DATA RECORDS —
====
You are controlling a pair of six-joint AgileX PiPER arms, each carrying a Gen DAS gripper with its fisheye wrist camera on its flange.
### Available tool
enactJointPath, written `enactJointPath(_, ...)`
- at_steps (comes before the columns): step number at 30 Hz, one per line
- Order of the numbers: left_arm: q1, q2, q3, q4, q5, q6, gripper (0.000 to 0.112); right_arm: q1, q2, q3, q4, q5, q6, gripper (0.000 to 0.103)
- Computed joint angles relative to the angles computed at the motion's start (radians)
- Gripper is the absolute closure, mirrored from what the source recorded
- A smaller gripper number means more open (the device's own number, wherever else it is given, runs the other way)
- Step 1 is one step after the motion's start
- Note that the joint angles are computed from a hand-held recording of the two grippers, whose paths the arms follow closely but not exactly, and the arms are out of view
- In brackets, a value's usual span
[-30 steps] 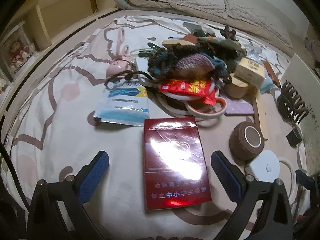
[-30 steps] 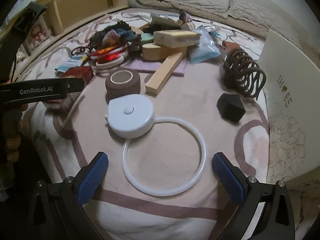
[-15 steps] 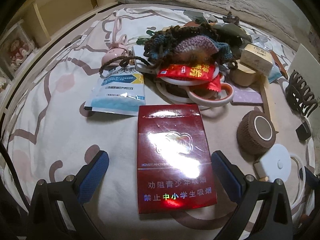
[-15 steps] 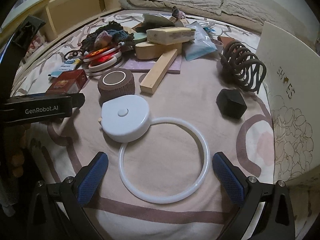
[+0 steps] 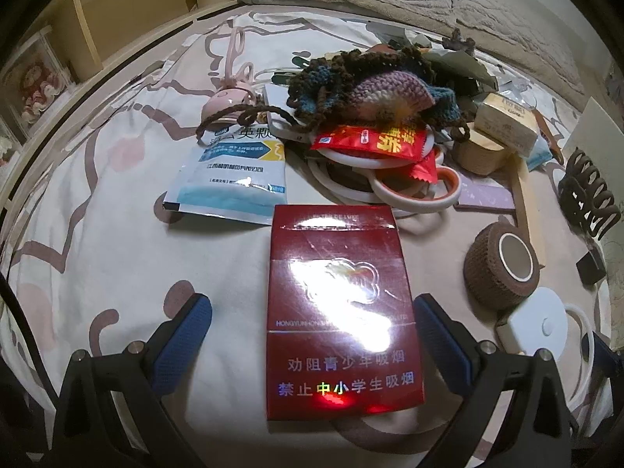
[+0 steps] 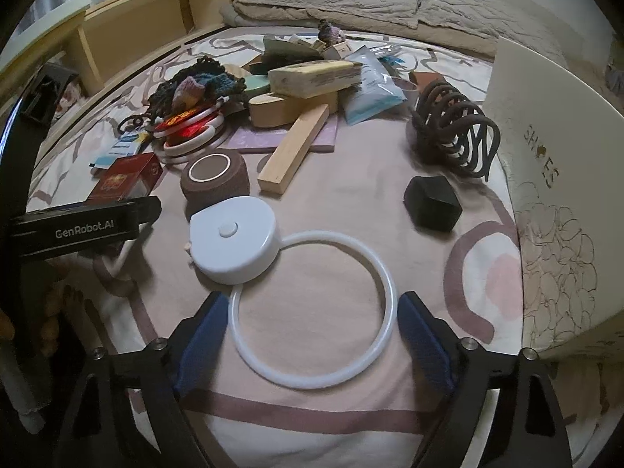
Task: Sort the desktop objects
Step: 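Close the left gripper on the red cigarette pack while the right gripper closes on the clear ring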
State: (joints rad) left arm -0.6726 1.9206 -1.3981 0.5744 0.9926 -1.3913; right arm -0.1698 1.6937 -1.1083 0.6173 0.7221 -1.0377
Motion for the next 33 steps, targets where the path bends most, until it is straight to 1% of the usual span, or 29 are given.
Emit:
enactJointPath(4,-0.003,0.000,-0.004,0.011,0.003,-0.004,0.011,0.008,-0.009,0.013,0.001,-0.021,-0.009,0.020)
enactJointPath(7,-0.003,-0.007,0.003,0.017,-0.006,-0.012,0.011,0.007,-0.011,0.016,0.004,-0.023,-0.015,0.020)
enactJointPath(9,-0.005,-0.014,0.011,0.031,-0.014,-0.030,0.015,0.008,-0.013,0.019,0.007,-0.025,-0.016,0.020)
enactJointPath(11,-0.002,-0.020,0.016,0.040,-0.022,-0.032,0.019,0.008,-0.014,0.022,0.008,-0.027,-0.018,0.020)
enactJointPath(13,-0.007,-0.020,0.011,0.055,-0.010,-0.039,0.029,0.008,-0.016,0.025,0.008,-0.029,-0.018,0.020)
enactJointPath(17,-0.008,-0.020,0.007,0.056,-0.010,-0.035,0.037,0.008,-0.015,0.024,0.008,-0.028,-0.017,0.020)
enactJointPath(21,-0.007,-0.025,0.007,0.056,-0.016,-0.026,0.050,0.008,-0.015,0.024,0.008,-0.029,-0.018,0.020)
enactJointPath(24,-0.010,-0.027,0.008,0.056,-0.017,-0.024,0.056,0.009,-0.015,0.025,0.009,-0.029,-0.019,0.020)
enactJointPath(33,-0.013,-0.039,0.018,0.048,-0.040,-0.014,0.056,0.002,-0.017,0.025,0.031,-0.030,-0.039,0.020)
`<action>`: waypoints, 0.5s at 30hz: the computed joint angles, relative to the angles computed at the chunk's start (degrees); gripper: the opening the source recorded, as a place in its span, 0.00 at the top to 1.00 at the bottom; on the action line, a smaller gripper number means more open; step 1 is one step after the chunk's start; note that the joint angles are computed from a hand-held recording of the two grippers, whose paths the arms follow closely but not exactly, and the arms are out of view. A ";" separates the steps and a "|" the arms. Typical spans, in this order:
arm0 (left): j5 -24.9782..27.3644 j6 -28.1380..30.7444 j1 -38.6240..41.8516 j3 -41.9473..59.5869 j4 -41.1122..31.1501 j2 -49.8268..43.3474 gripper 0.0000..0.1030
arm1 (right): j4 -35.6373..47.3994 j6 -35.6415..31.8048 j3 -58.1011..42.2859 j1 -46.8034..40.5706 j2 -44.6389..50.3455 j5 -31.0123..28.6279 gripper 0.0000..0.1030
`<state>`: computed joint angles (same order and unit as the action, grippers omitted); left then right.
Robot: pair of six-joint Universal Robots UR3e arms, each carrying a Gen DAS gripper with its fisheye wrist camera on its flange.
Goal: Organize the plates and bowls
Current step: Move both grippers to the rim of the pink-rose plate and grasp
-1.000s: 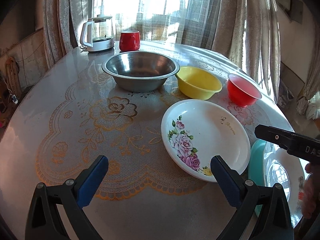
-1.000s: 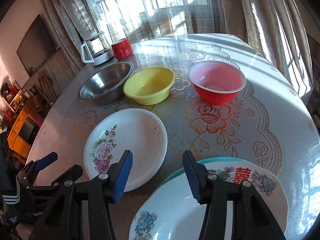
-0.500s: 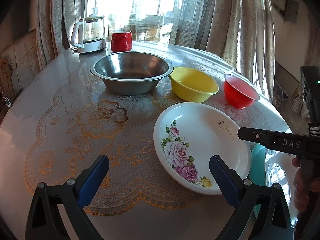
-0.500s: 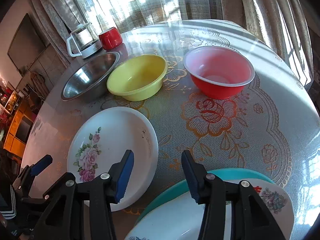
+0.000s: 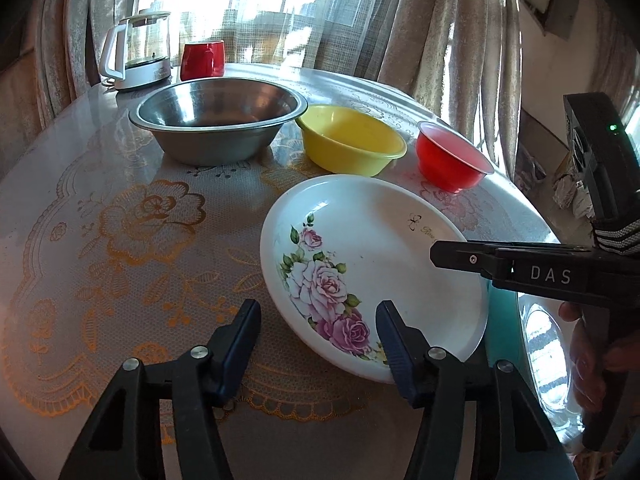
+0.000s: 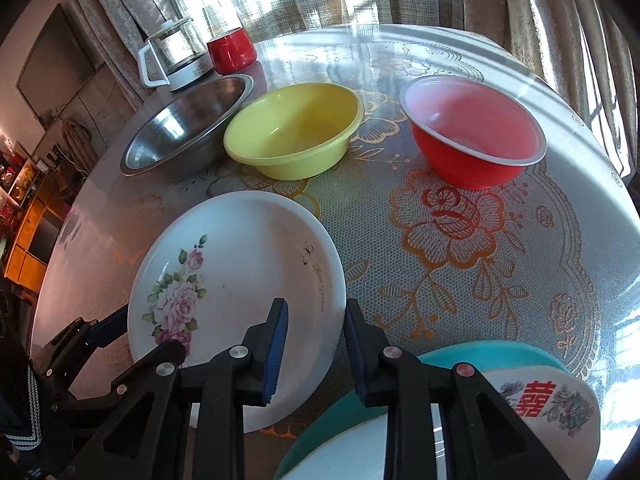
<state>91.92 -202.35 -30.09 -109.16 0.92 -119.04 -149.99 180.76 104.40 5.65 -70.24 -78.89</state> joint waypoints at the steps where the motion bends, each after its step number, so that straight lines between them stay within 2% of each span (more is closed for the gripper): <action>1: -1.48 0.03 0.67 -0.67 0.78 0.12 0.46 | 0.03 0.12 -0.32 0.53 0.21 -0.84 0.72; 6: -6.54 0.20 3.54 -4.16 4.55 1.07 0.49 | 1.65 -0.23 -4.07 3.66 2.73 -6.18 0.72; 8: -7.18 0.52 4.09 -4.66 4.67 1.35 0.55 | 2.73 -0.19 -5.88 4.14 4.08 -7.02 0.72; 11: -8.63 1.24 5.05 -5.18 4.98 1.49 0.59 | 4.42 1.61 -7.00 1.62 4.79 -2.31 0.74; 15: -8.44 0.72 5.41 -5.50 5.29 1.48 0.63 | 4.48 1.57 -7.07 1.72 4.86 -1.49 0.77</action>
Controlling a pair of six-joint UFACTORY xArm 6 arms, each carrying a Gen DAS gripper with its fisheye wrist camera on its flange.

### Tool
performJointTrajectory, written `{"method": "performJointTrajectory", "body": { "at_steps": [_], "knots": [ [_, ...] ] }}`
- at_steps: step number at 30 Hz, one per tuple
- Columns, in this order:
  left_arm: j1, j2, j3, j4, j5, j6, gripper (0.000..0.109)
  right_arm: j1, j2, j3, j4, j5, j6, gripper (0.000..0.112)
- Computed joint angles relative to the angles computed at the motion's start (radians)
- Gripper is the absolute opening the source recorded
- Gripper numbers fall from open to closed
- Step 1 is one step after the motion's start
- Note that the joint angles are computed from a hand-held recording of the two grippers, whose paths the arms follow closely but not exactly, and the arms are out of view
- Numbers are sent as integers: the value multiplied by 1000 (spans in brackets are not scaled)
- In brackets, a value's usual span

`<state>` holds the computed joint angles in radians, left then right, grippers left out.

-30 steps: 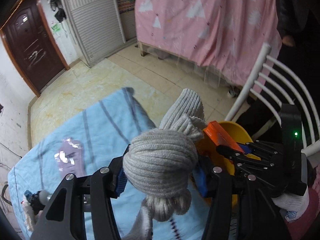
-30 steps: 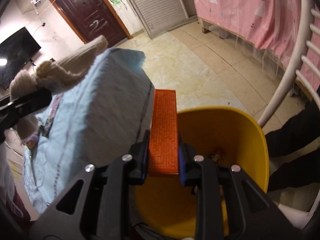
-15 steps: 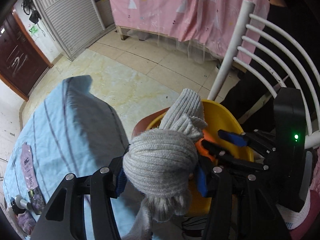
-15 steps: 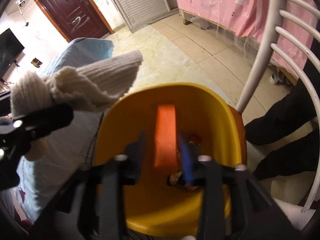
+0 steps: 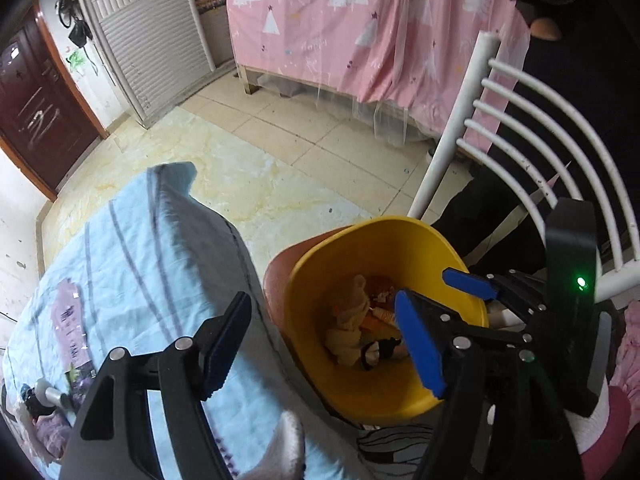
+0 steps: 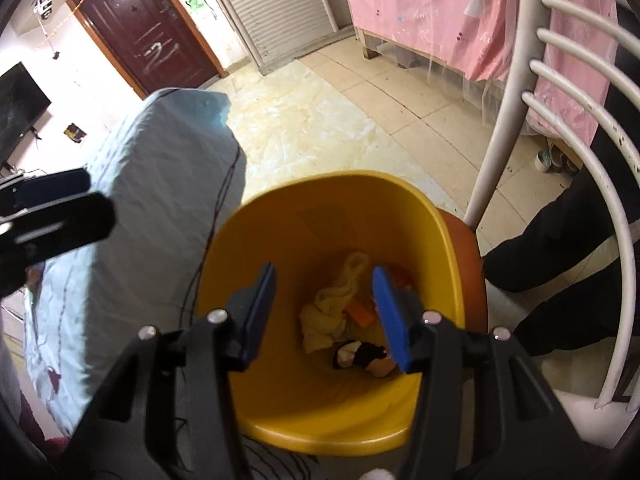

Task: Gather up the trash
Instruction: 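Carry hat and orange box over the yellow bin and open both tools, then move both tools back over the bed toward the white cloth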

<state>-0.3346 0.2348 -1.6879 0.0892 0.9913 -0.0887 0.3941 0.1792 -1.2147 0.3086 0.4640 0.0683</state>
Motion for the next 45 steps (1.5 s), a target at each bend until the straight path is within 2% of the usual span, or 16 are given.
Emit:
{"method": "performJointTrajectory", "body": {
  "at_steps": [9,11,17,24,28,36,45],
  "knots": [
    [86,-193,169,-55,-81,53,66,58,4,-97,-109,24,81,49],
    [111,-227,194,-63,-91,68,66,71,6,-121,-131,30,92,56],
    [219,-350,291,-73,-127,107,66,136,29,-224,-191,57,117,59],
    [379,-456,379,-74,-147,167,66,227,115,-392,-172,122,79,59],
    [470,-486,410,-74,-151,185,66,276,171,-473,-167,155,55,59],
    [583,-499,431,-111,-148,233,66,341,312,-690,-147,249,26,59],
    [635,-495,480,-129,-165,259,66,385,413,-848,-155,333,15,59]
  ]
}}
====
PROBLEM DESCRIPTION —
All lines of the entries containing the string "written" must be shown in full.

TASK SOLUTION —
enactJointPath, written `enactJointPath(_, ...)`
performJointTrajectory, written `{"method": "performJointTrajectory", "body": { "at_steps": [_], "knots": [ [_, ...] ] }}`

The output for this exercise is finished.